Deuxièmement, nous allons mettre fin à la privatisation dans notre système de soins de santé. Nous allons reprendre le contrôle d’Ambulance Nouveau-Brunswick, du Programme extra-mural et de Télé-soins pour qu’ils soient administrés à titre d’institutions publiques. Nous allons mettre fin à la sous-traitance des services offerts dans nos hôpitaux et cesser les pourparlers avec Sodexo.

Troisièmement, nous allons créer dès notre entrée au pouvoir une nouvelle agence gouvernementale, le Service des soins à domicile, qui sera responsable de fournir des services de soutien à domicile. Cette agence permettra aux ainé(e)s et à toutes les autres personnes qui ont besoin de soutien à domicile d’y avoir un accès raisonnable et abordable. Tous les préposés aux soins et les travailleurs de cette agence seront des employés du secteur public et recevront les salaires et les avantages sociaux du gouvernement. Dans la mesure du possible, nous ferons la transition vers cette nouvelle agence gouvernementale en y intégrant les services à but non-lucratifs existant et leurs employés.

Quatrièmement, nous allons élargir Télé-soins pour appuyer le Service des soins à domicile. Télé-soin pourra alors agir comme défenseur des patients et sera responsable de les aider à trouver leur chemin au sein du système complexe de soins santé et de services sociaux. Télé-soins pourra alors mieux guider les patients vers le soutien et les services dont ils ont besoin.

Cinquièmement, nous évaluer les meilleures options qui permettraient de créer une Agence publique de services communautaires afin de remplacer la multitude d’agences qui existe actuellement. Cette mesure permettra à la province d’être redevable, transparente et d’établir des normes uniformes. Cette agence permettra également aux travailleuses et aux travailleurs de cette industrie d’être à l’emploi du gouvernement et de gagner des salaires décents. Nous allons mettre en place une telle agence publique au cours de notre premier mandat comme gouvernement.
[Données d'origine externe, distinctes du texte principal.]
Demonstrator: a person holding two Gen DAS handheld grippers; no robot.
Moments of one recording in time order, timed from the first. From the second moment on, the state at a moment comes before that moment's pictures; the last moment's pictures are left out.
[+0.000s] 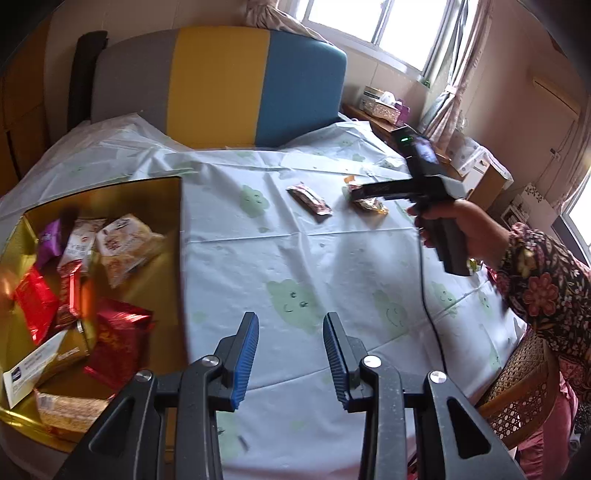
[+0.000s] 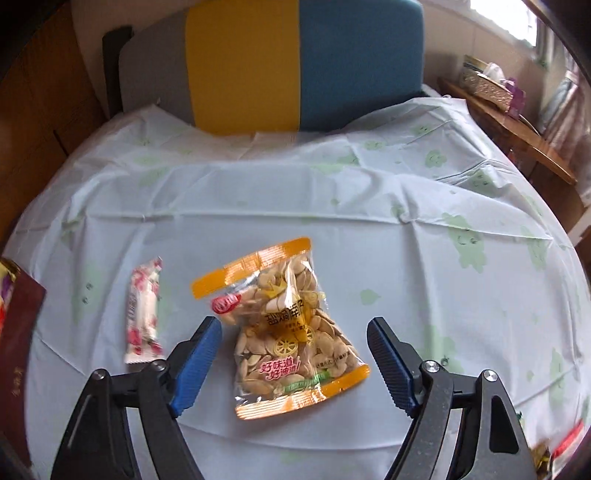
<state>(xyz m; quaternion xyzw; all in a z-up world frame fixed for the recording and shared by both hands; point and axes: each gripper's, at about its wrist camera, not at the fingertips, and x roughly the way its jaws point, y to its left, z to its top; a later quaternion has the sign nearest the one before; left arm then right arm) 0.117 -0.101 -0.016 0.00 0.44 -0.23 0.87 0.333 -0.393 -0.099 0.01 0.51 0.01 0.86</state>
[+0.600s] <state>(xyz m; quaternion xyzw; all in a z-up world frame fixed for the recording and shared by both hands) 0.167 -0.173 -0.020 0.01 0.46 -0.25 0.85 0.267 -0.403 -0.098 0.11 0.62 -0.01 0.77</state>
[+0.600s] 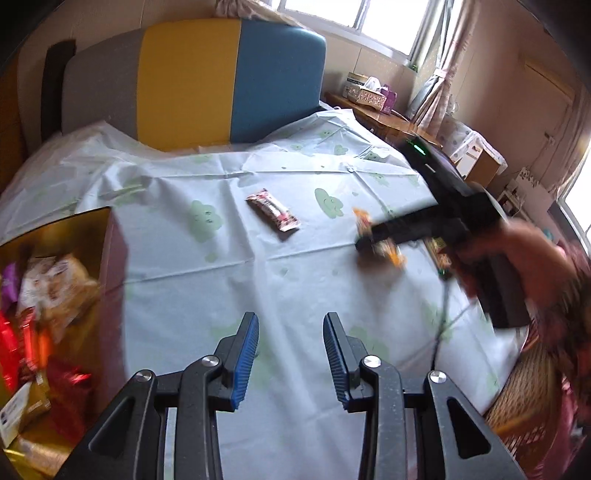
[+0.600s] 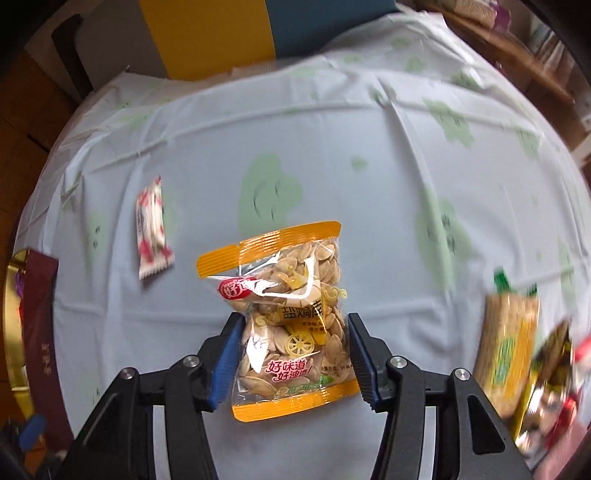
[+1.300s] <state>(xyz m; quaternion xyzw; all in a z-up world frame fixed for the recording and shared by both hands) 0.331 -0.263 -0.092 -0.02 0.51 -0.15 0.85 0.254 -0.441 -0.089 0.19 0.59 -0.05 0.78</state>
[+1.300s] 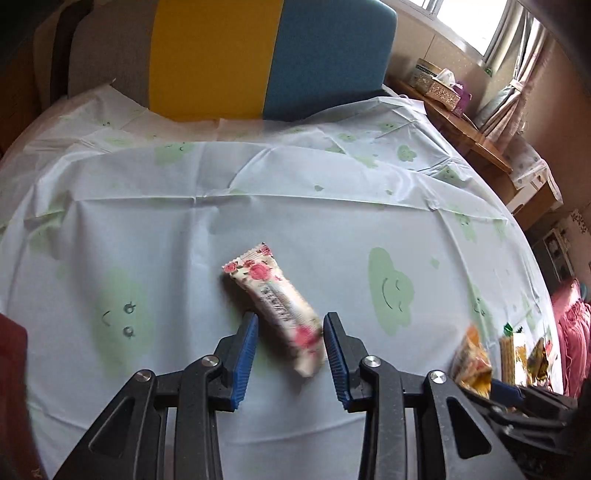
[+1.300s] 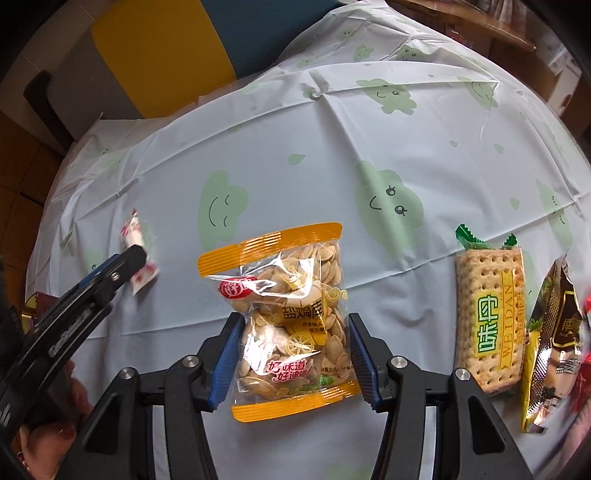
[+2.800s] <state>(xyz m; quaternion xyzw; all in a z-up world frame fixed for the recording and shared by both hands) 0.226 -0.220 -0.087 0.00 0.46 -0.21 0.86 0.251 -0.457 -0.084 0.20 0.58 -0.02 0.79</state>
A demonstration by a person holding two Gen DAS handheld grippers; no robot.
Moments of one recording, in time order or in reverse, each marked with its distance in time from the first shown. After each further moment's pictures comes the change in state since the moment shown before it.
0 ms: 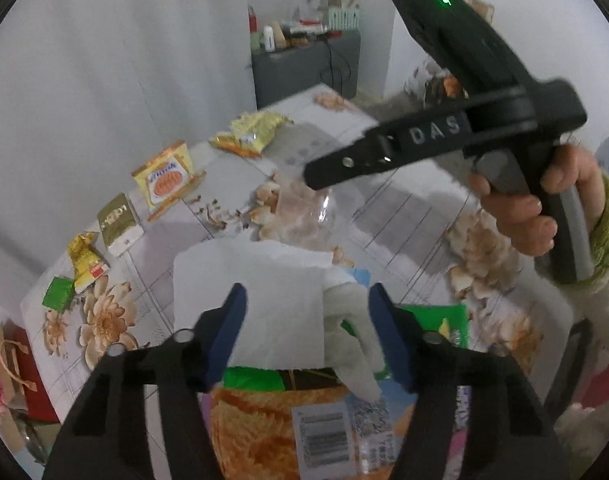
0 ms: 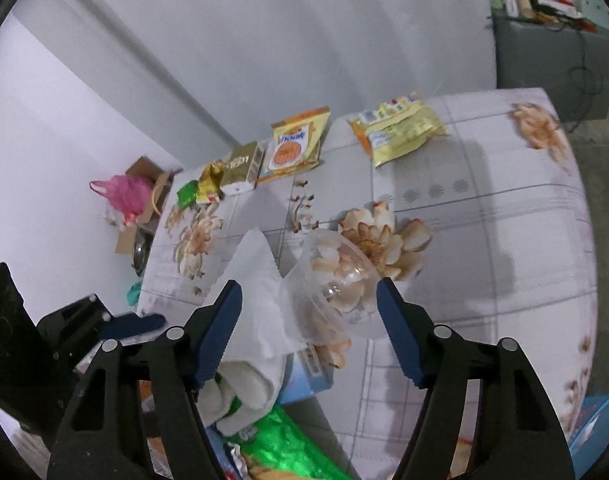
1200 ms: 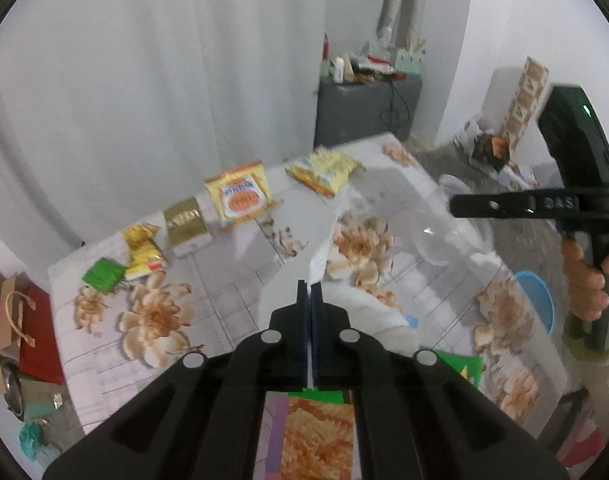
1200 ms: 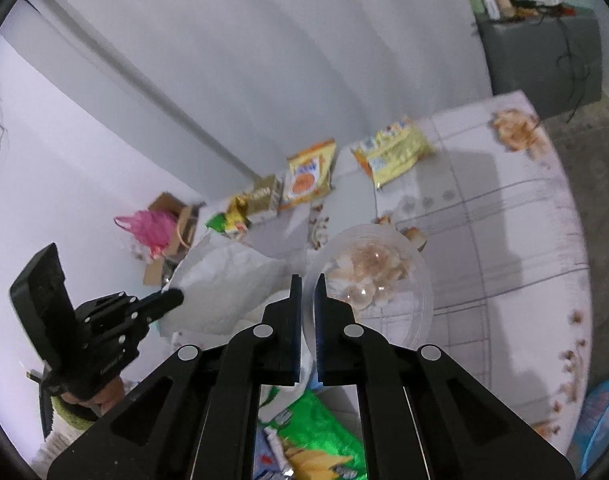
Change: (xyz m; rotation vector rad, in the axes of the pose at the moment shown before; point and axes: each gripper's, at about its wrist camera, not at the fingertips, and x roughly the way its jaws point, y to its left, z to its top) left arm -0.050 0.049 0.009 -0.221 -0.120 0.106; right arm -0.075 -0.007 -0.012 0.093 -0.147 0.097
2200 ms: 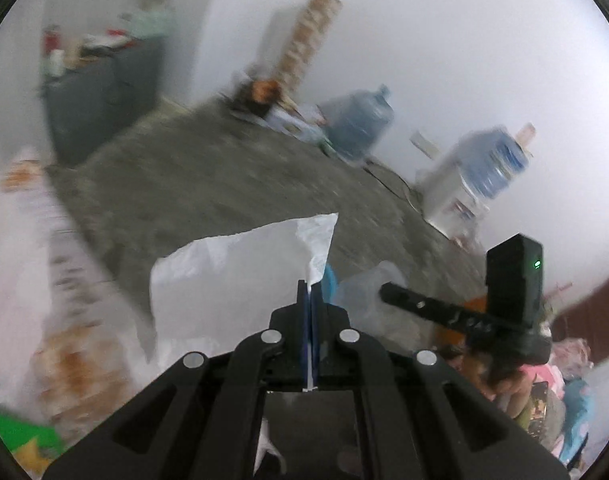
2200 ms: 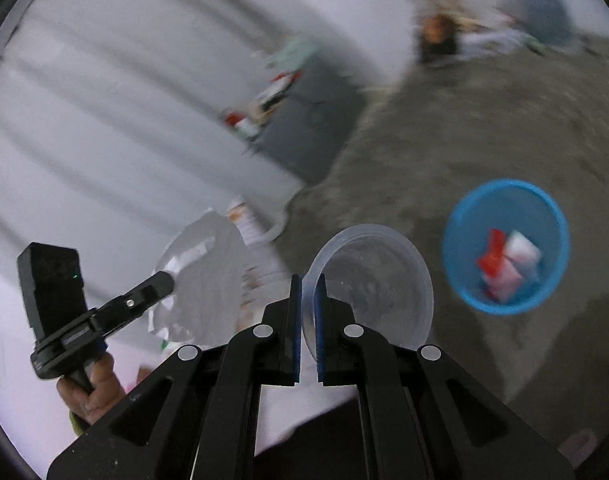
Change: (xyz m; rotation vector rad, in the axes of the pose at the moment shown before) left arm 0.036 -0.431 0.015 0.274 0.196 -0.693; right arm -0.302 -0.237 -0.269 0.665 -0.519 -0.240
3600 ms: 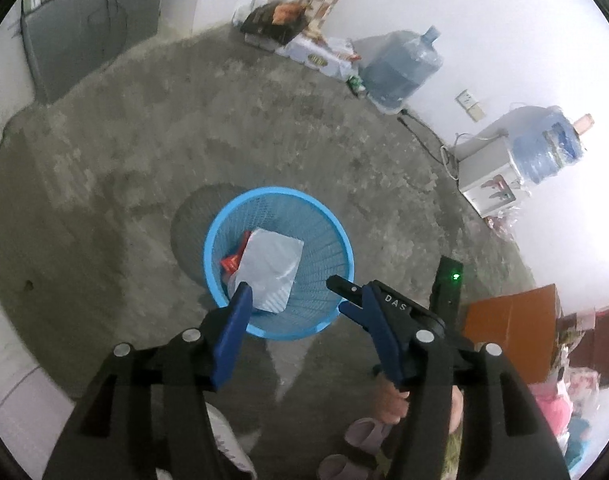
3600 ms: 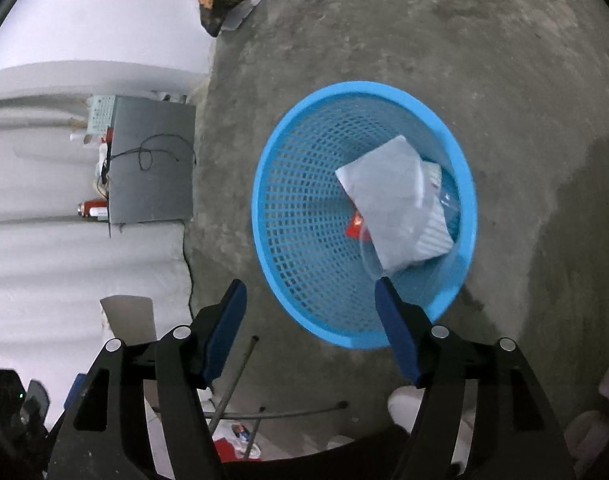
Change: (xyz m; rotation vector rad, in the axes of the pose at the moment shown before) left arm 0.188 0.017 0.004 -0.111 0.165 0.072; right arm 0.097 -0.212 -0.002 0.504 0.068 -0.170
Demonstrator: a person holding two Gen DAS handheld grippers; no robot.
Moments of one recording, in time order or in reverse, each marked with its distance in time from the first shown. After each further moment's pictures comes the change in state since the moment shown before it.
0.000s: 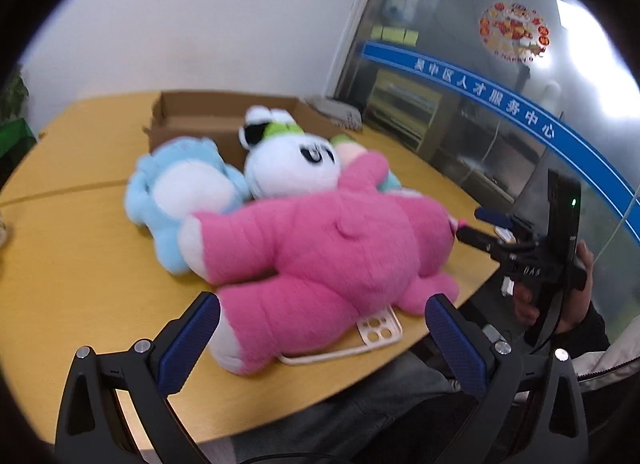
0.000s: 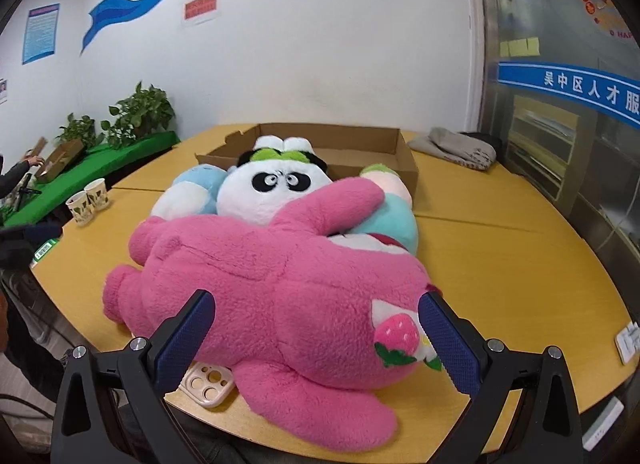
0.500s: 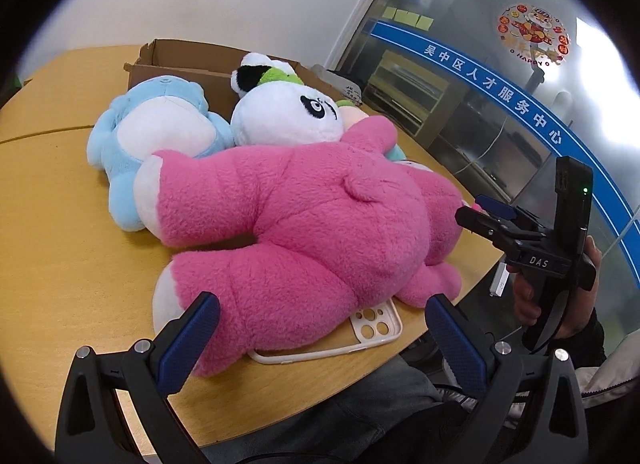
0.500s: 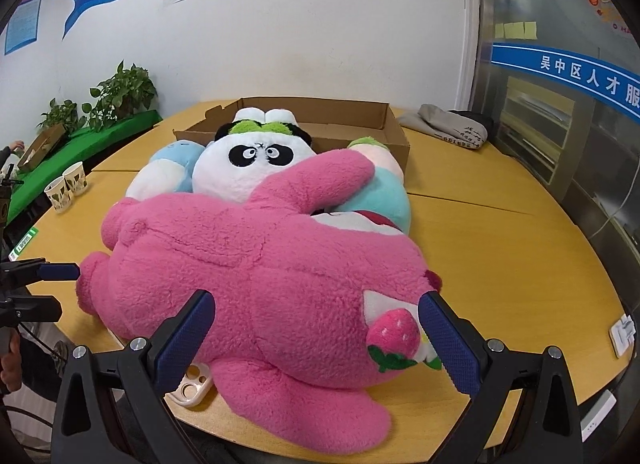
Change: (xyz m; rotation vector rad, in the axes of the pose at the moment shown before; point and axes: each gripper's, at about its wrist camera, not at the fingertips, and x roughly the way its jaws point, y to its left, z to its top) left arm 0.050 0.014 -0.019 -0.100 0.045 -0.051; right arm 0.026 -0.005 0.002 -0.004 0.078 -0.058
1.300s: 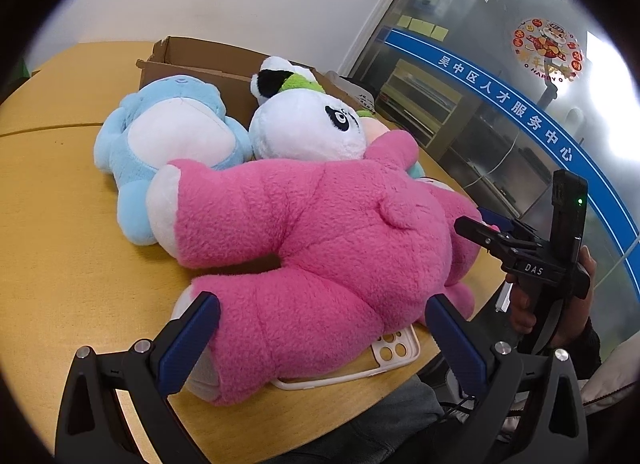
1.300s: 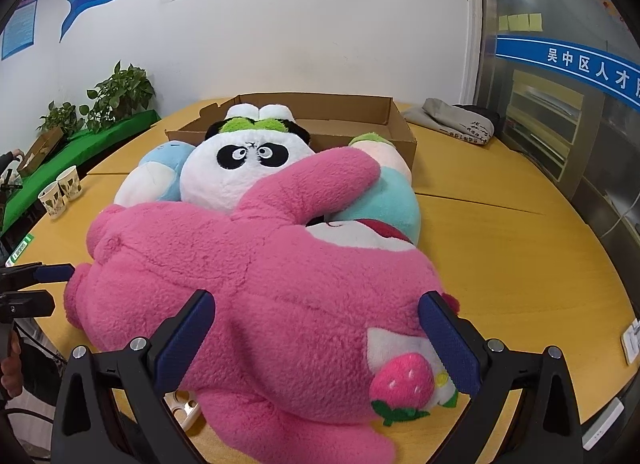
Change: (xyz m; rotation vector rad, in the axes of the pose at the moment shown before) left arm 0.009 0.021 0.013 -0.041 -0.015 0.005; right arm 0.029 -0.004 0.009 0.018 0.018 0.019
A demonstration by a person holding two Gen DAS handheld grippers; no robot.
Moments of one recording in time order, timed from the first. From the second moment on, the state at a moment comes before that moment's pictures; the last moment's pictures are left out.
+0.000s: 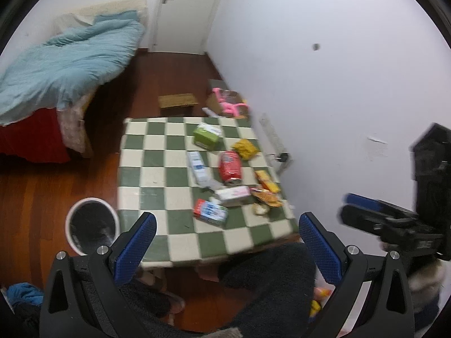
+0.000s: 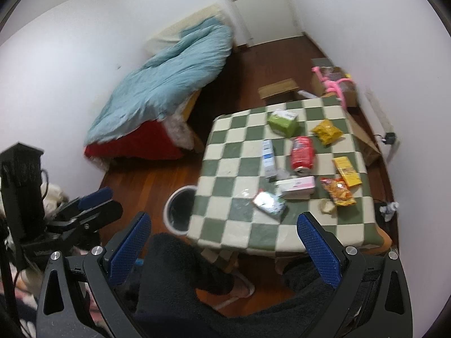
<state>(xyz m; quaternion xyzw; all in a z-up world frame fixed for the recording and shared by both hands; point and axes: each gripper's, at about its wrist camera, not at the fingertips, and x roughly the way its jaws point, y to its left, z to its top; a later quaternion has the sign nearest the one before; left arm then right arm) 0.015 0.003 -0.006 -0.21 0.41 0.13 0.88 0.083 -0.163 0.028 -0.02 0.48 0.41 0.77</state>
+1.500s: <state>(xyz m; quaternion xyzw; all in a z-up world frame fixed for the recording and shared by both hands) 0.152 0.072 -0.324 -0.31 0.65 0.22 0.66 0.307 -0.154 -0.296 -0.05 0.68 0.18 0.71</state>
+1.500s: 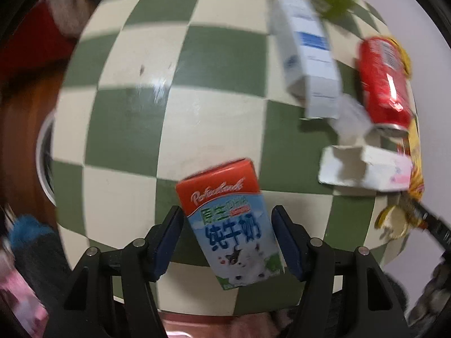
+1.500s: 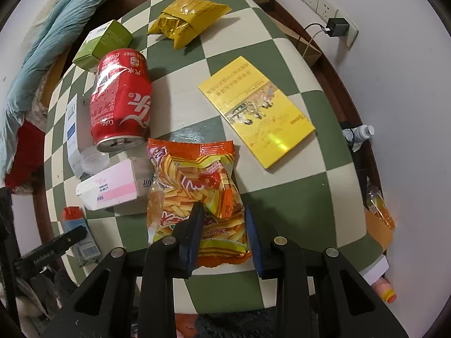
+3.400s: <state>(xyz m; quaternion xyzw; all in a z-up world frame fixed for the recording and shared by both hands) -0.126 0.380 -0.344 -0.45 0.48 0.36 0.66 -0.009 0.351 -0.397 -0.29 0.63 0.40 0.60</state>
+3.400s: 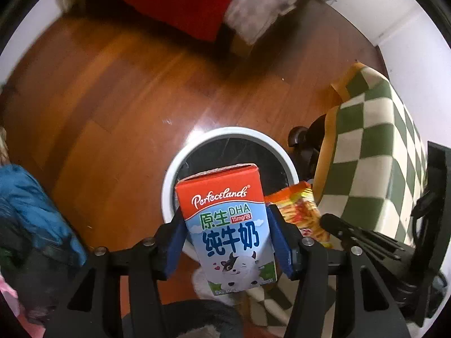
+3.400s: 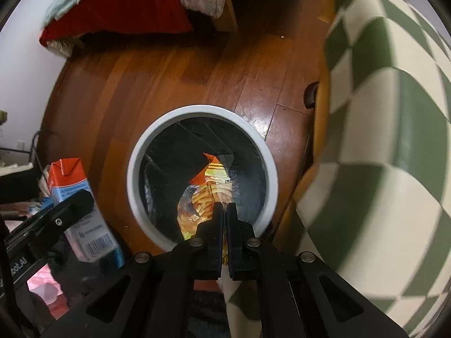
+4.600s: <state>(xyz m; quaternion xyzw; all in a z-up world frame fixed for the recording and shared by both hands) -0.193 0.316 -0.224 -0.29 0.46 0.50 0.67 -0.041 0.285 -0.269 -0.30 0.56 0.43 0.65</state>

Enfin, dès que nous serons élus, nous allons appliquer la loi sur l’équité salariale dans l’ensemble de ce secteur important, en plus de l’augmentation annoncée du salaire minimum à 15$. Celles et ceux qui fournissent des soins à domiciles et des services communautaires pourrons enfin compter sur un salaire décent.

Le gouvernement actuel a confié la prestation des services communautaires et des services aux aîné(e)s à une multitude d’agences. Certaines de ces agences sont à but non-lucratif, d’autres à but lucratifs, mais elles opèrent toutes selon des normes inégales, avec des salaires inadéquats et sans avantages sociaux. Il n’est donc pas surprenant que cette industrie peine à retenir et à renouveler sa main-d’œuvre.

Ce n’est d’ailleurs pas surprenant que les femmes forment une large majorité dans ce secteur. C’est un contraste frappant à l’excellent service offert par le Programme extra-mural du gouvernement qui offrent des soins aux patients directement dans leur domicile. Jusqu’à tout récemment, le Programme extra-mural était géré par nos régies de santé, à titre d’institution publique, avec des employés syndiqués.

Il est bien connu que la solution pour réduire le nombre de visites à l’hôpital et le taux d’occupation des lits d’hôpitaux est un système de transition efficace et coordonné. Cette transition est particulièrement importante pour celles et ceux qui peuvent être indépendant, mais qui ont besoin de soins réguliers, comme les aîné(e)s et les personnes qui souffrent d’une incapacité. La continuité des soins exige des partenariats, de la communication et une supervision globale, mais tous ces éléments manquent à l’heure actuelle et la situation risque de s’aggraver avec le transfert de l’extra-mural à Médavie.